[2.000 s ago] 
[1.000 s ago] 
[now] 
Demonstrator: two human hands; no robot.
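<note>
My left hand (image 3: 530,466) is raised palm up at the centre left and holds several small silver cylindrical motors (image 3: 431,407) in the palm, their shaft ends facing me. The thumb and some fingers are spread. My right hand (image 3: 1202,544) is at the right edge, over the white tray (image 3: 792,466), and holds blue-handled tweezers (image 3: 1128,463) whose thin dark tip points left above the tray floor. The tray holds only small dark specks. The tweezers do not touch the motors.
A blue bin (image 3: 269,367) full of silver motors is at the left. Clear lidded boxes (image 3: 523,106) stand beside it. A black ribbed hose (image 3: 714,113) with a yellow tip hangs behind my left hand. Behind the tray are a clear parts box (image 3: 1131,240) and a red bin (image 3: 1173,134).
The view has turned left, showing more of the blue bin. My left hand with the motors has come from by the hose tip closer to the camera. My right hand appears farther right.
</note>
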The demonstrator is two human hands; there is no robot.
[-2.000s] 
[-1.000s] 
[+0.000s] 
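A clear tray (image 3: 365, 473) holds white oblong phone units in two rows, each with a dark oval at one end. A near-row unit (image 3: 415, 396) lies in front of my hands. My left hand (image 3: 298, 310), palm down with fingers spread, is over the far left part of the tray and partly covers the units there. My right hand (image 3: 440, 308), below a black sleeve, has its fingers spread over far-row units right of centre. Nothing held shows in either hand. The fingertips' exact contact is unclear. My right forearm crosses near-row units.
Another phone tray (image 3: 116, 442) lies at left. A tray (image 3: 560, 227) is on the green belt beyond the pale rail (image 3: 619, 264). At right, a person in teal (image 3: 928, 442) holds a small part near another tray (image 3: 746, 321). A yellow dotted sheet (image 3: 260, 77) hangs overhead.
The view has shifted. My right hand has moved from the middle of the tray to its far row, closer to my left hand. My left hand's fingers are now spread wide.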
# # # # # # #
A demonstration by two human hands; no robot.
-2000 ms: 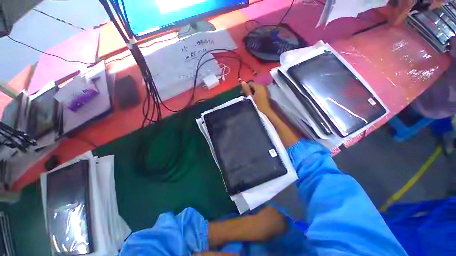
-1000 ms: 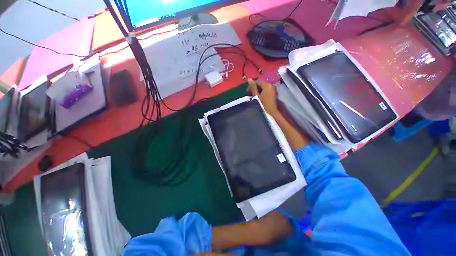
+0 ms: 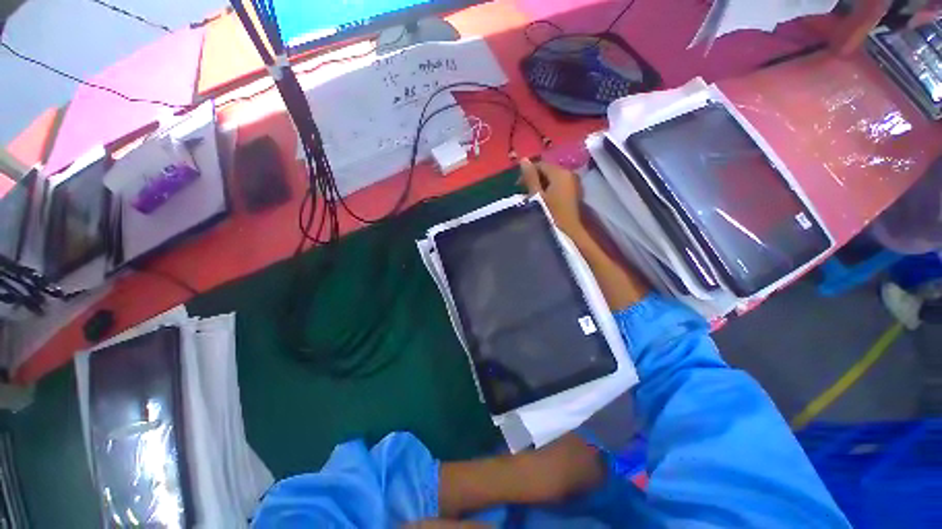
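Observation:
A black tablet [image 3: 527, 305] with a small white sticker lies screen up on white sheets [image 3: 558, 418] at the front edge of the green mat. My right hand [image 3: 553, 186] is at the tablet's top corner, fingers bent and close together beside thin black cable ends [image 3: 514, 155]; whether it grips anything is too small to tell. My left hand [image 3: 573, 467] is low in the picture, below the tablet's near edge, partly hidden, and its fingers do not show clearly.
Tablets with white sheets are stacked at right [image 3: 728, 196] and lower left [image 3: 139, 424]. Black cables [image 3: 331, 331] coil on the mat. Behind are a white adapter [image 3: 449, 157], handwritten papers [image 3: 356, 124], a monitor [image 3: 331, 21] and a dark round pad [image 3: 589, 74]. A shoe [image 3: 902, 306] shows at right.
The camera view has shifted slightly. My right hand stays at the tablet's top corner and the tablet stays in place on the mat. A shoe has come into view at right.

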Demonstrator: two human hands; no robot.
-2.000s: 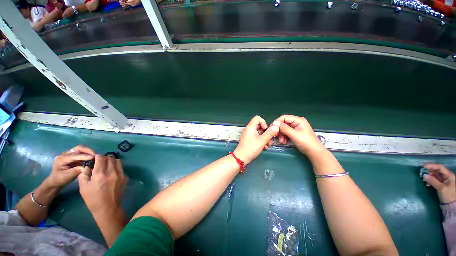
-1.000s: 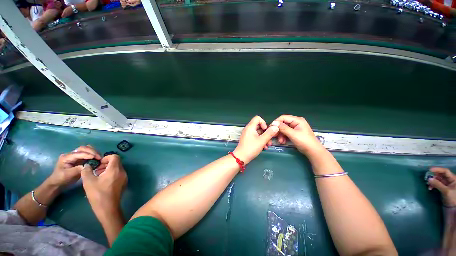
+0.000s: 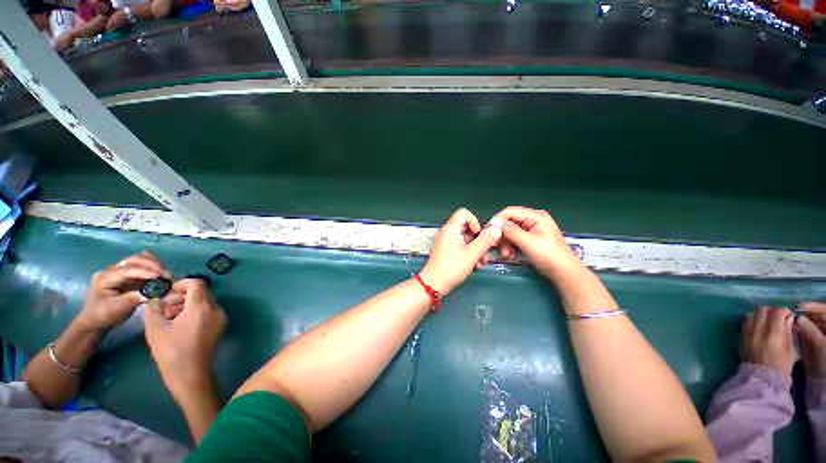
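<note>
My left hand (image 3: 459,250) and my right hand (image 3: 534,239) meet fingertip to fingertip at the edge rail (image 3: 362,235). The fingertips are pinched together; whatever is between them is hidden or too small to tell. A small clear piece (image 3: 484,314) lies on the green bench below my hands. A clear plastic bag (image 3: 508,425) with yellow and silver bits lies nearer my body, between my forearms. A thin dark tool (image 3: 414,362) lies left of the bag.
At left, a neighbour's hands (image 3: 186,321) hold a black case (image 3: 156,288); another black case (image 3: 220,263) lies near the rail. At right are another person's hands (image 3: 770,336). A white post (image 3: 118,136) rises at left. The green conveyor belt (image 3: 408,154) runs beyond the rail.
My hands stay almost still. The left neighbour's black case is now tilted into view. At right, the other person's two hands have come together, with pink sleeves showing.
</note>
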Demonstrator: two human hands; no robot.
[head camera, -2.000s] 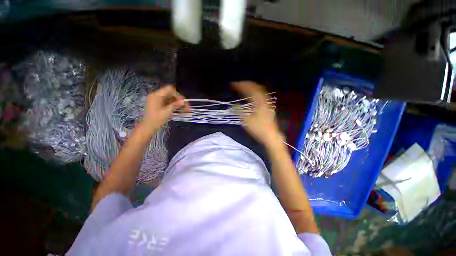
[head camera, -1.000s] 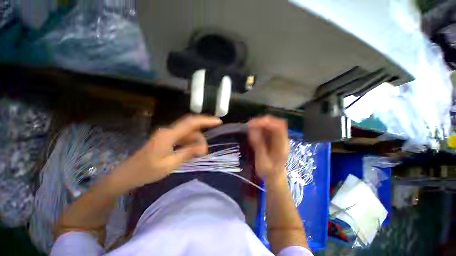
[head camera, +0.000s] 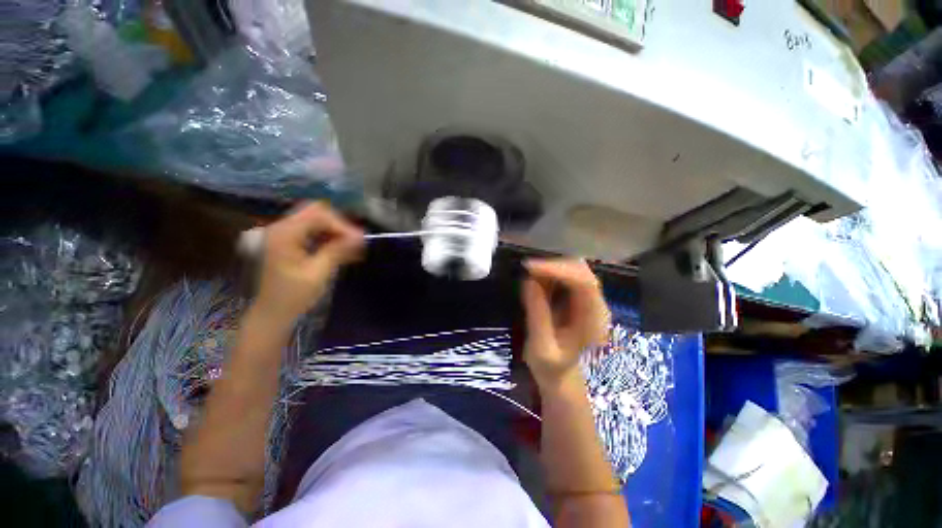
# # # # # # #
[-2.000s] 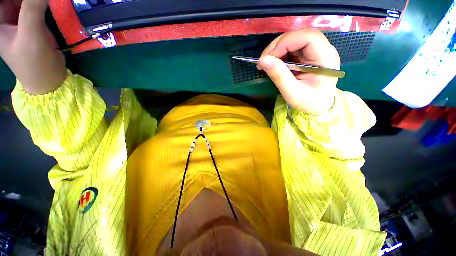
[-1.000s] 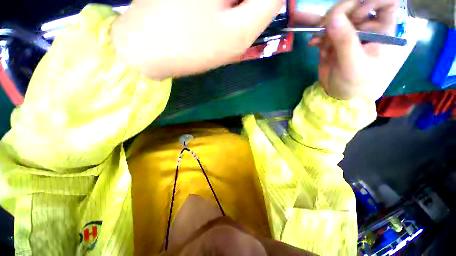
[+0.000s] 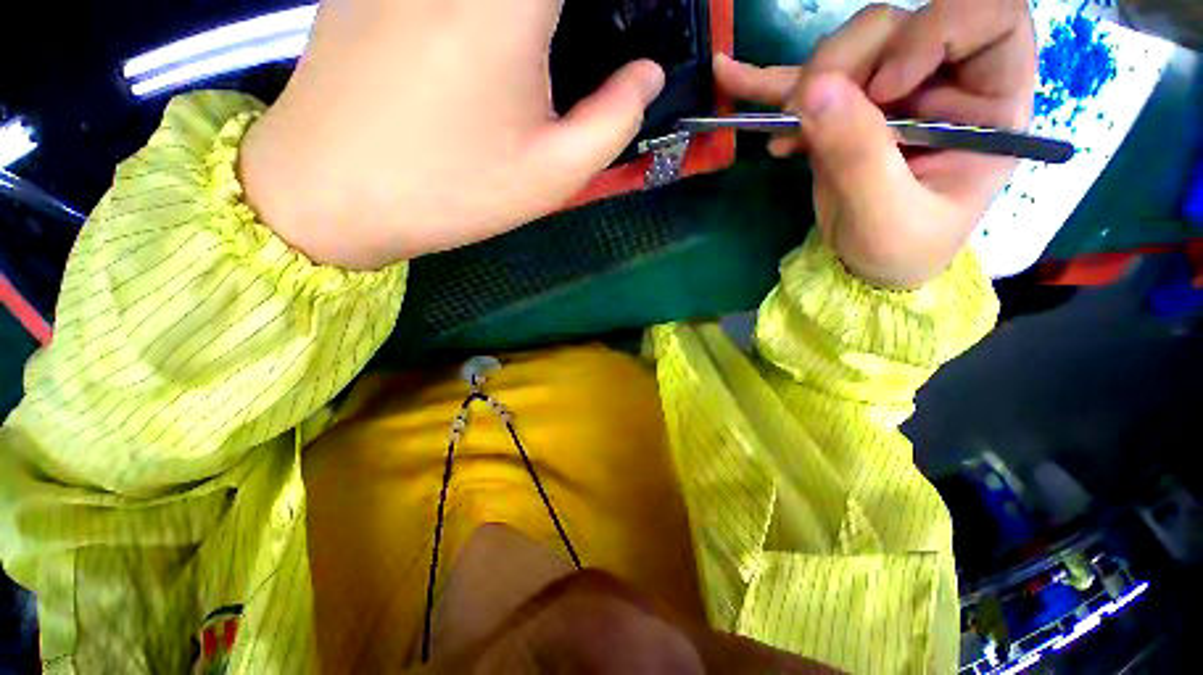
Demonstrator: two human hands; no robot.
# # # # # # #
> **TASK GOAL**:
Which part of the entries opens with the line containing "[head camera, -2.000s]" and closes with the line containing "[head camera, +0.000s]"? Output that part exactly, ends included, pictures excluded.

> **OUTPUT FOR THIS TASK**:
[head camera, -2.000s] 
[head camera, -1.000s] 
[head camera, +0.000s] 

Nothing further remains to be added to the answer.